Ms. Callard mentioned that bureaucrats move at a glacial speed in changing legislation, so it's about making sure we have the right information at the right time to make the right decision—and that can influence decisions—not just some knee-jerk reaction or comment that you can't back up. What else have we heard? Gargling with gasoline, drinking urine, feces-filled factories.... Look, I don't want to be.... I'm in need of natural health products right now for my knees—that's why I'm standing—if anybody's listening. No, I'm just kidding.
Because we get all heated here, I want to make sure that we're on record as saying that we don't want any Canadian to take a product that could be detrimental to their health. Nobody is saying that. What we're saying is that there are tools and mechanisms in place.
We have to understand that the information that is being presented, whether it's by these witnesses or others or even a minister, is backed up with facts and information that can prove that information is fact. That's all we're asking. This is a simple motion that I think can help clear up some issues that we are going to have in the future.
:
Thanks very much, Chair.
I think it's very important to know.... To me, it would appear that the NDP-Liberal government wants to kill a fly with a sledgehammer. The question then remains, what does the data actually tell us? We've heard this number of 700 thrown around.

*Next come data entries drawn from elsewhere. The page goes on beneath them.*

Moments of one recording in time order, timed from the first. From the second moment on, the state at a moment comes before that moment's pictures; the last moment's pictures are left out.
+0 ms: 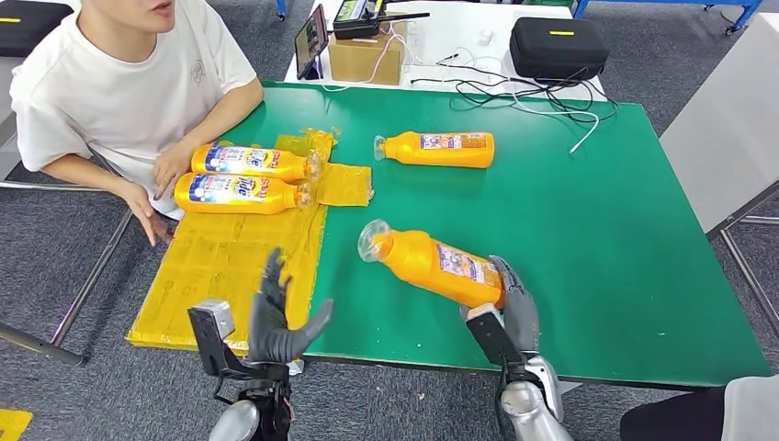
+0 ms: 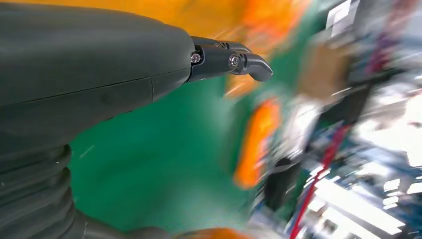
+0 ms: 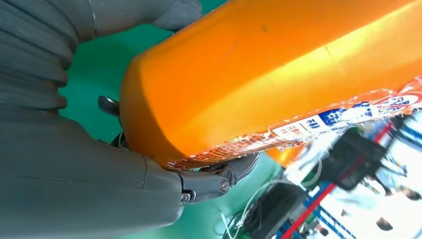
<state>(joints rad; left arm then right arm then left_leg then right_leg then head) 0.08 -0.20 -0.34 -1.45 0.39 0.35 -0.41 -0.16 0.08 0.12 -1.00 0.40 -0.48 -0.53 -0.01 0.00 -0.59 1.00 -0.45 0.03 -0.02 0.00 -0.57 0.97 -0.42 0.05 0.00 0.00</state>
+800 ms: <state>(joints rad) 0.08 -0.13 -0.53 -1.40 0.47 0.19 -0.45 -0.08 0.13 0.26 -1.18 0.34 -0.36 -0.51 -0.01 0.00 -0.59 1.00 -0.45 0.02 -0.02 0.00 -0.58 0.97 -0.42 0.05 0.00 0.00</state>
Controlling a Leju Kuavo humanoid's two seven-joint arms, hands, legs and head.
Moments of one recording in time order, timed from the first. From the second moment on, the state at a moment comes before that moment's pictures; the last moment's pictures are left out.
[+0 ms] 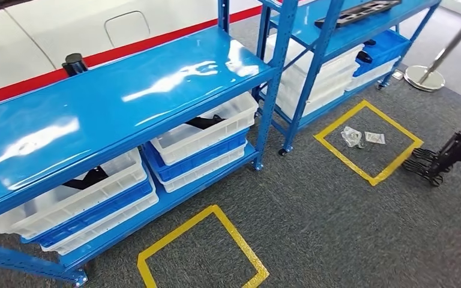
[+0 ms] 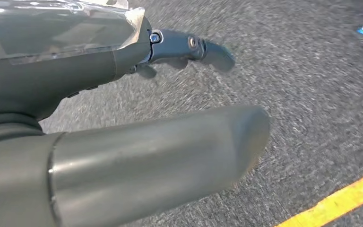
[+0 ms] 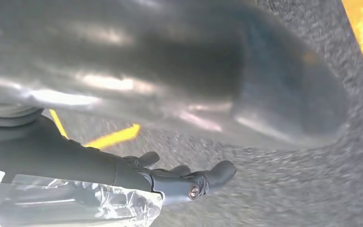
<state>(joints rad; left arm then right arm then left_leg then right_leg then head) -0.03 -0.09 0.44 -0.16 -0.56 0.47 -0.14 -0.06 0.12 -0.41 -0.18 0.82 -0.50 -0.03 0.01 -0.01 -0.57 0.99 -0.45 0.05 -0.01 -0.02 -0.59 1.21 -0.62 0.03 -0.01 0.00</state>
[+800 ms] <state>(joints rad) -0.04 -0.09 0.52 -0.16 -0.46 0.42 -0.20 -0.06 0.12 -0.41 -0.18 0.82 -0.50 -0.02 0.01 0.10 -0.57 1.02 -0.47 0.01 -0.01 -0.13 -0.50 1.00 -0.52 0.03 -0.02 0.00</state>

Oddly enough, when we asked this of the Health Canada officials last time, they said that we can find it ourselves on their website, which, quite frankly, is impossible. It's not possible. We tried to do that.

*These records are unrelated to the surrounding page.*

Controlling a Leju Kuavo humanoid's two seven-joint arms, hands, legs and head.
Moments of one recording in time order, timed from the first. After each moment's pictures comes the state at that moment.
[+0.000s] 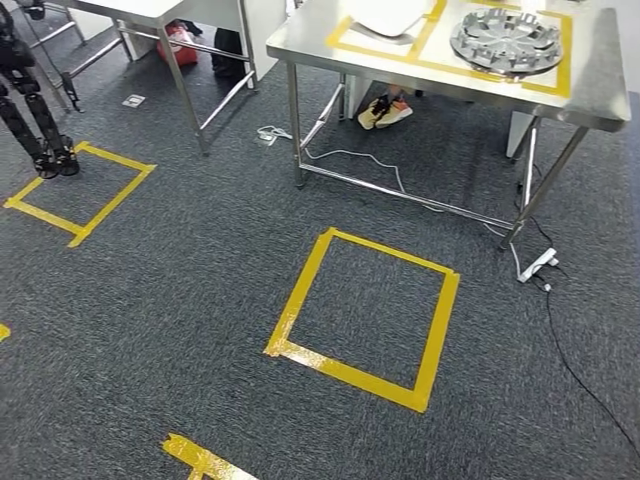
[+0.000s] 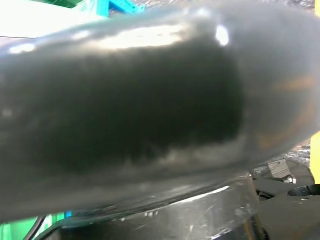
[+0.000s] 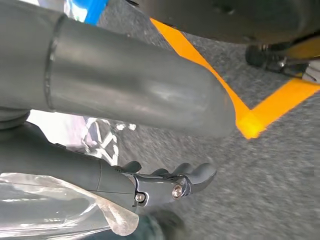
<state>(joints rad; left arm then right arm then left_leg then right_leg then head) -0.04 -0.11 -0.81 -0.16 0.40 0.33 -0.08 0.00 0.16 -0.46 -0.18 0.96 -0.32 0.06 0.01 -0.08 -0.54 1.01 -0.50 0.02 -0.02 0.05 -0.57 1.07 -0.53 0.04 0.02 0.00</state>
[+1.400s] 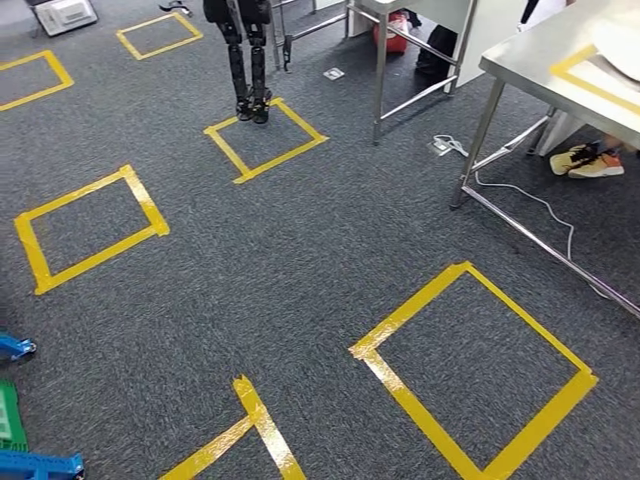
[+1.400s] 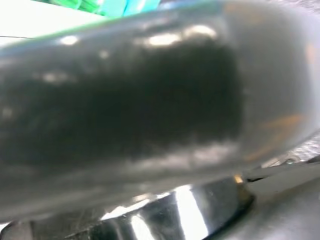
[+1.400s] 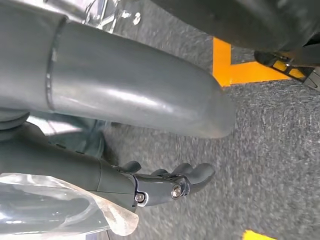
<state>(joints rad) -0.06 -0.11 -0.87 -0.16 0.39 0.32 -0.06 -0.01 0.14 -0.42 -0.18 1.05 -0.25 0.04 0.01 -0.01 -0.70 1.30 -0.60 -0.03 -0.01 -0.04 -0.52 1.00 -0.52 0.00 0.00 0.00</state>
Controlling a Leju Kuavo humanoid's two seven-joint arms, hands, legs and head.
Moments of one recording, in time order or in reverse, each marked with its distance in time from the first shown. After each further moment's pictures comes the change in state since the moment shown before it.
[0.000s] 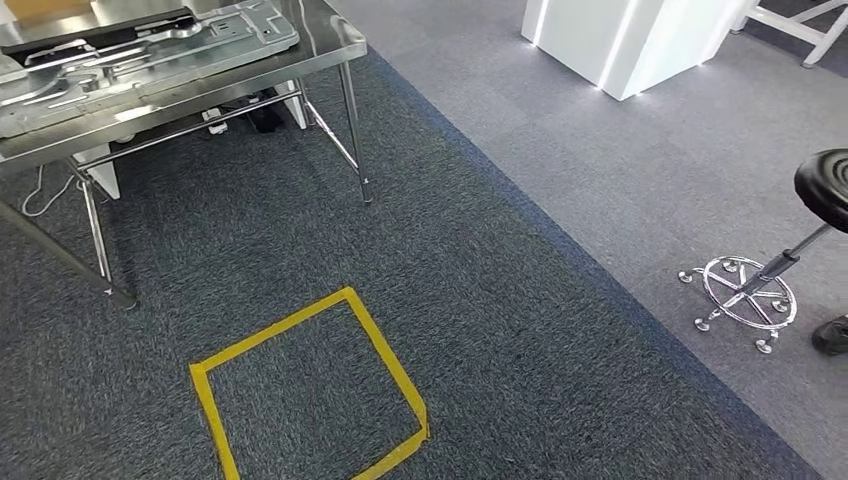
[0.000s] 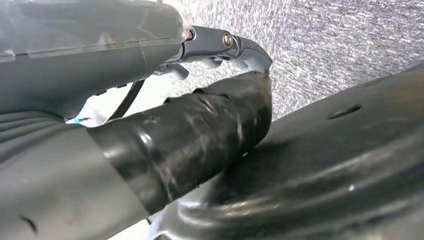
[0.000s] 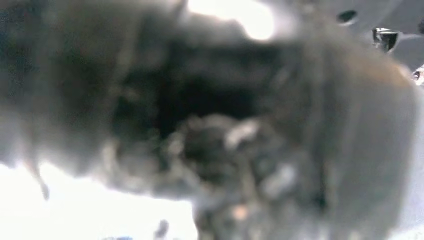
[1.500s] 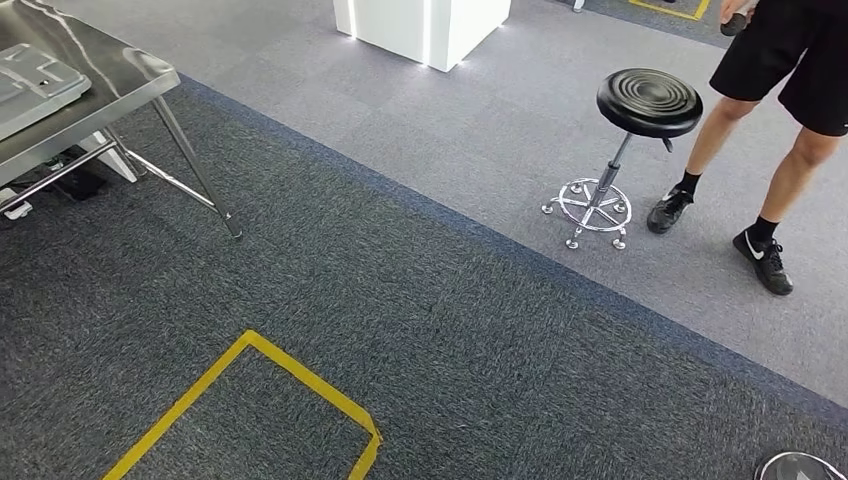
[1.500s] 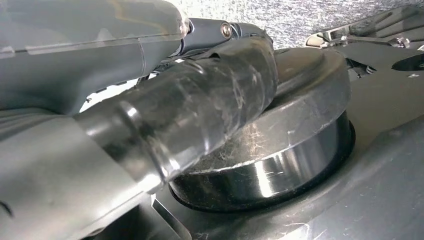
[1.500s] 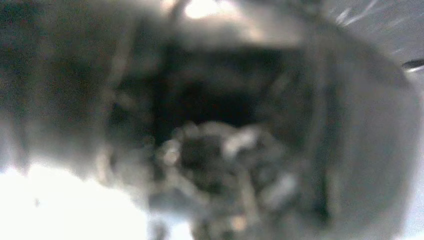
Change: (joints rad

That is also why industry asked a very well-respected company, Deloitte, to do a deep dive into the potential adverse events associated with natural health products. I can tell you for certain that they would be happy to table that at committee. Second, they were nowhere near this insane number of 700.
I'm a bit disheartened by my colleague, Dr. Powlowski, saying that he's not interested in supporting the motion. He's been a very data-driven guy.
What's there to hide from? If we ask for data and 698 of the 700 supposed cases are all about somebody misreading a label, that's very different from 698 cases of liver toxicity, which Dr. Hanley mentioned. It wasn't 698 cases, but he mentioned cases of liver toxicity, as did witnesses here from SickKids, who said they knew that kids had been harmed. We asked, which kids? How many kids? What was the harm? What was the substance? Once again, there was no answer. My colleagues across the floor were attempting to say that we're being mean to witnesses. Well, you can't come to committee, not be prepared, make egregious claims and not provide the data. That's what we're here to do. We're here to make decisions and understand the actual metrics that, if they exist, should be a part of the knowing.
The context and the actual data will allow this committee to make better decisions. If there are claims out there, show us what they are, provide the data, provide the substance, provide the date and provide the outcome. That is not a difficult ask.
:
Well, I have a couple of things.
With respect to Stephen's difficulty in accessing data from Health Canada, I would suggest to our ministry colleagues that they help Dr. Ellis find his way. I know you go to a lot of web pages. Finding your way through the various pathways can be difficult. I would ask them to help Dr. Ellis out in navigating his way through this. That's number one.
Number two is that I, too, would like the witnesses, within the confines of their privacy concerns, to forward to us what data they are able to, given those concerns. I think that would be very useful to the committee.
Having said all that, I'm going to roll the dice and ask that we adjourn debate.